## What you should do
Repeat each entry exactly.

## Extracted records
────────────────────────────────────────

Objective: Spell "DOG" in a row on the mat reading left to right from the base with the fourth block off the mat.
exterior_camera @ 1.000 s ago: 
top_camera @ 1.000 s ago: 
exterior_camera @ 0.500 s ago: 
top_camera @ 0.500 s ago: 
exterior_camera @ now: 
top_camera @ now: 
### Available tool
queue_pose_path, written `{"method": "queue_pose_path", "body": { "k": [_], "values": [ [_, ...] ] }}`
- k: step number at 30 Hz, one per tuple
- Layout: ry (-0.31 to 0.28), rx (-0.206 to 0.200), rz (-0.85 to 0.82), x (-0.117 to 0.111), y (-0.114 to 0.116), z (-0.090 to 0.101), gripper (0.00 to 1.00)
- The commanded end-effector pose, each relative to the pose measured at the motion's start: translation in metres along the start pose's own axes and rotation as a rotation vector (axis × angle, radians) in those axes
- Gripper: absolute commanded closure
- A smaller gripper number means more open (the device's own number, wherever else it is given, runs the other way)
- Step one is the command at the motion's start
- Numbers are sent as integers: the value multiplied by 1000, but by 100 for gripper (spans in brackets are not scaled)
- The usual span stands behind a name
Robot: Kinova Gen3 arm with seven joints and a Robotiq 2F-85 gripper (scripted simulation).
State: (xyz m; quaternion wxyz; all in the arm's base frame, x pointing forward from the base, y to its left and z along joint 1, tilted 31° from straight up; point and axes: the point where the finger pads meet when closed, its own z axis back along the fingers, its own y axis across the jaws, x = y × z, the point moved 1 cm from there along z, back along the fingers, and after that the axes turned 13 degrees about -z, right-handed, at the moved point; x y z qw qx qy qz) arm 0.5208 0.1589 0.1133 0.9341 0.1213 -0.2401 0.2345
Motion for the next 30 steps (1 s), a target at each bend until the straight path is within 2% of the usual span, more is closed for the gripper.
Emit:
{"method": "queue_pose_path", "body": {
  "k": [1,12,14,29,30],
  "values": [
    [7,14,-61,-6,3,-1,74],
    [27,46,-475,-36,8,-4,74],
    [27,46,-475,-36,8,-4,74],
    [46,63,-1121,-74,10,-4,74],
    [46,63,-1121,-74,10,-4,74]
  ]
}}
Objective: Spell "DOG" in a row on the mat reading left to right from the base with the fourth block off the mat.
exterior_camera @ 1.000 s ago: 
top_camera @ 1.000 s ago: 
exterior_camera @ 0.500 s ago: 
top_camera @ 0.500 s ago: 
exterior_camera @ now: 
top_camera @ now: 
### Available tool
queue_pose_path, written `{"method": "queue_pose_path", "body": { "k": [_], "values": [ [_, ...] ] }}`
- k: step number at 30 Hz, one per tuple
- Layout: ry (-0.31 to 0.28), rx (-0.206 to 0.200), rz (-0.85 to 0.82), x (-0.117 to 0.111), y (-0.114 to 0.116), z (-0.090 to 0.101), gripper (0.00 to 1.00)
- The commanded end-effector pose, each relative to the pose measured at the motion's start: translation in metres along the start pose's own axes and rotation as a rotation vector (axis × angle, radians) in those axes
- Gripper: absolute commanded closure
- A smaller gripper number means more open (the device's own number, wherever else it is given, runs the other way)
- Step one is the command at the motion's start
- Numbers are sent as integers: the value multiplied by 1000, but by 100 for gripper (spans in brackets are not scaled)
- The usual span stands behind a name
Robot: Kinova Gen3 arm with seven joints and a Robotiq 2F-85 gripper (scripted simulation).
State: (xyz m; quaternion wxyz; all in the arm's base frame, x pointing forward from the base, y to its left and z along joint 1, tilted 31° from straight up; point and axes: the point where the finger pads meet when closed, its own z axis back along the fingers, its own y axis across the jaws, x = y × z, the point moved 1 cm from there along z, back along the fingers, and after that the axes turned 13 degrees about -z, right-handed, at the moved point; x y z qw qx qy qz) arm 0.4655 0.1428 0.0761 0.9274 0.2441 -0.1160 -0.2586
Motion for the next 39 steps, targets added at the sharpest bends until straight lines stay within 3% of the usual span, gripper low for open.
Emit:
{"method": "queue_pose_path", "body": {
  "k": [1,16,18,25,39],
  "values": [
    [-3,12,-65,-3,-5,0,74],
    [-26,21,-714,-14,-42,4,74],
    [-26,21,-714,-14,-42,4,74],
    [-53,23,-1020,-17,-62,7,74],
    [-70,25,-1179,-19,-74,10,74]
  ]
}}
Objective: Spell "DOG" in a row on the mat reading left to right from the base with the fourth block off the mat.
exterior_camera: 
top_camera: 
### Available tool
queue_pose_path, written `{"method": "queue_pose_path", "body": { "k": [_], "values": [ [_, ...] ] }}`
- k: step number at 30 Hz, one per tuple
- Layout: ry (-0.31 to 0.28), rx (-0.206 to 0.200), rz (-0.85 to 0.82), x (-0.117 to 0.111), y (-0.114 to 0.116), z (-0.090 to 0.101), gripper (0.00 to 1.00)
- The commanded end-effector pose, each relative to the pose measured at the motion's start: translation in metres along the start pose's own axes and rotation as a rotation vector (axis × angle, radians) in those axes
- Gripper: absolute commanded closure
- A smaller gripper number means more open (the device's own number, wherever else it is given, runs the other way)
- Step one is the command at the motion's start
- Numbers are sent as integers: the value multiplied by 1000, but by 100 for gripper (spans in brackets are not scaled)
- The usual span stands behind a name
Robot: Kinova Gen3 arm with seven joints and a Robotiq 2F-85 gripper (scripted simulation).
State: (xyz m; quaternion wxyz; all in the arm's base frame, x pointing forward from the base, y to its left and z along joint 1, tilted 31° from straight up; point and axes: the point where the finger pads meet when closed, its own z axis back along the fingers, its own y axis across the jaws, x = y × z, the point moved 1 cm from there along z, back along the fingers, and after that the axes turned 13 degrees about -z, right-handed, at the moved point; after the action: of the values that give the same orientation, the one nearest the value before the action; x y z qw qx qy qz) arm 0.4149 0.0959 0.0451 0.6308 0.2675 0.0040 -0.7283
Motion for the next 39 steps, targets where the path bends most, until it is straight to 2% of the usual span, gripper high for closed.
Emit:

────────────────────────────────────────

## Task answer
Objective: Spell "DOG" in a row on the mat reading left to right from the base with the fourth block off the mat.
exterior_camera @ 1.000 s ago: 
top_camera @ 1.000 s ago: 
exterior_camera @ 0.500 s ago: 
top_camera @ 0.500 s ago: 
exterior_camera @ now: 
top_camera @ now: 
### Available tool
queue_pose_path, written `{"method": "queue_pose_path", "body": { "k": [_], "values": [ [_, ...] ] }}`
- k: step number at 30 Hz, one per tuple
- Layout: ry (-0.31 to 0.28), rx (-0.206 to 0.200), rz (-0.85 to 0.82), x (-0.117 to 0.111), y (-0.114 to 0.116), z (-0.090 to 0.101), gripper (0.00 to 1.00)
- The commanded end-effector pose, each relative to the pose measured at the motion's start: translation in metres along the start pose's own axes and rotation as a rotation vector (axis × angle, radians) in those axes
- Gripper: absolute commanded closure
- A smaller gripper number means more open (the device's own number, wherever else it is given, runs the other way)
- Step one is the command at the motion's start
- Numbers are sent as integers: the value multiplied by 1000, but by 100 for gripper (spans in brackets are not scaled)
- The usual span stands behind a name
Robot: Kinova Gen3 arm with seven joints and a Robotiq 2F-85 gripper (scripted simulation).
State: (xyz m; quaternion wxyz; all in the arm's base frame, x pointing forward from the base, y to its left and z along joint 1, tilted 31° from straight up; point and axes: the point where the finger pads meet when closed, its own z axis back along the fingers, its own y axis across the jaws, x = y × z, the point moved 1 cm from there along z, back along the fingers, and after that the axes turned 13 degrees about -z, right-handed, at the moved point; x y z qw qx qy qz) arm 0.5208 0.1589 0.1133 0.9341 0.1213 -0.2401 0.2345
Motion for the next 30 steps (1 s), a target at each bend until the straight path is within 2% of the usual span, more is closed for the gripper.
Emit:
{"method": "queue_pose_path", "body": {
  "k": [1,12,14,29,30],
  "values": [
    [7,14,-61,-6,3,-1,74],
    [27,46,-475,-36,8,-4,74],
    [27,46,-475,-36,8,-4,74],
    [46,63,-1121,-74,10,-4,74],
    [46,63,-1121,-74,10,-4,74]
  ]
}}
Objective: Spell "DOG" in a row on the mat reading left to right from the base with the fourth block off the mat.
exterior_camera @ 1.000 s ago: 
top_camera @ 1.000 s ago: 
exterior_camera @ 0.500 s ago: 
top_camera @ 0.500 s ago: 
exterior_camera @ now: 
top_camera @ now: 
### Available tool
queue_pose_path, written `{"method": "queue_pose_path", "body": { "k": [_], "values": [ [_, ...] ] }}`
- k: step number at 30 Hz, one per tuple
- Layout: ry (-0.31 to 0.28), rx (-0.206 to 0.200), rz (-0.85 to 0.82), x (-0.117 to 0.111), y (-0.114 to 0.116), z (-0.090 to 0.101), gripper (0.00 to 1.00)
- The commanded end-effector pose, each relative to the pose measured at the motion's start: translation in metres along the start pose's own axes and rotation as a rotation vector (axis × angle, radians) in those axes
- Gripper: absolute commanded closure
- A smaller gripper number means more open (the device's own number, wherever else it is given, runs the other way)
- Step one is the command at the motion's start
- Numbers are sent as integers: the value multiplied by 1000, but by 100 for gripper (spans in brackets are not scaled)
- The usual span stands behind a name
Robot: Kinova Gen3 arm with seven joints and a Robotiq 2F-85 gripper (scripted simulation).
State: (xyz m; quaternion wxyz; all in the arm's base frame, x pointing forward from the base, y to its left and z along joint 1, tilted 31° from straight up; point and axes: the point where the finger pads meet when closed, its own z axis back along the fingers, its own y axis across the jaws, x = y × z, the point moved 1 cm from there along z, back along the fingers, and after that the axes turned 13 degrees about -z, right-handed, at the moved point; x y z qw qx qy qz) arm 0.4655 0.1428 0.0761 0.9274 0.2441 -0.1160 -0.2586
Motion for the next 39 steps, targets added at the sharpest bends until straight lines stay within 3% of the usual span, gripper low for open.
Emit:
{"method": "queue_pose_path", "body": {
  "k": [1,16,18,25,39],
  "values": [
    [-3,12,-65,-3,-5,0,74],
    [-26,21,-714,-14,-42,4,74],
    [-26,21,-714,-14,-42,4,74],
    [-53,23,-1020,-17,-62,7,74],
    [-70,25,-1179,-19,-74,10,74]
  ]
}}
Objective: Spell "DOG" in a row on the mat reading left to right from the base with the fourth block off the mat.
exterior_camera: 
top_camera: 
### Available tool
queue_pose_path, written `{"method": "queue_pose_path", "body": { "k": [_], "values": [ [_, ...] ] }}`
- k: step number at 30 Hz, one per tuple
- Layout: ry (-0.31 to 0.28), rx (-0.206 to 0.200), rz (-0.85 to 0.82), x (-0.117 to 0.111), y (-0.114 to 0.116), z (-0.090 to 0.101), gripper (0.00 to 1.00)
- The commanded end-effector pose, each relative to the pose measured at the motion's start: translation in metres along the start pose's own axes and rotation as a rotation vector (axis × angle, radians) in those axes
- Gripper: absolute commanded closure
- A smaller gripper number means more open (the device's own number, wherever else it is given, runs the other way)
- Step one is the command at the motion's start
- Numbers are sent as integers: the value multiplied by 1000, but by 100 for gripper (spans in brackets are not scaled)
- The usual span stands behind a name
Robot: Kinova Gen3 arm with seven joints and a Robotiq 2F-85 gripper (scripted simulation).
State: (xyz m; quaternion wxyz; all in the arm's base frame, x pointing forward from the base, y to its left and z along joint 1, tilted 31° from straight up; point and axes: the point where the finger pads meet when closed, its own z axis back along the fingers, its own y axis across the jaws, x = y × z, the point moved 1 cm from there along z, back along the fingers, and after that the axes turned 13 degrees about -z, right-handed, at the moved point; after the action: of the values that give the same orientation, the one nearest the value before the action; x y z qw qx qy qz) arm 0.4149 0.0959 0.0451 0.6308 0.2675 0.0040 -0.7283
Motion for the next 39 steps, targets where the path bends most, until it is straight to 2% of the usual span, gripper high for closed.
Emit:

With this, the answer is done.